[Your objective]
Among the entries below, how many lines have the word "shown"? Answer only with the number.

(Data extract Opens)

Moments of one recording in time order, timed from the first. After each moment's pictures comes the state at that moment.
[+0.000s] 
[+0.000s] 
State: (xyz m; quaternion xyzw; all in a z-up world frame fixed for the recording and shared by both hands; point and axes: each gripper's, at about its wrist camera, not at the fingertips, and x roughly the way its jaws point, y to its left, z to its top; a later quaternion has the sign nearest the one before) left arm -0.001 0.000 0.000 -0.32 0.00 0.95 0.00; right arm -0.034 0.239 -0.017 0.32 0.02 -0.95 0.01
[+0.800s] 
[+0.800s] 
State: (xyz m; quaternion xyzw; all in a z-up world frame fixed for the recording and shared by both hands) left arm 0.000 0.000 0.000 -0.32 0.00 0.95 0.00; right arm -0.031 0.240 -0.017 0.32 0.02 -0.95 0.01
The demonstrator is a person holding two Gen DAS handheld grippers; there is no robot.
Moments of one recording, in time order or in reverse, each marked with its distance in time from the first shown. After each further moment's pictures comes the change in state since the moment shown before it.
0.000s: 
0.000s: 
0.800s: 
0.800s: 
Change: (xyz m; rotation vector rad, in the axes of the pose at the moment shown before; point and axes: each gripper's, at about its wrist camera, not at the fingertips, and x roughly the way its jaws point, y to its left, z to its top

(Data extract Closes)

[Problem solution]
2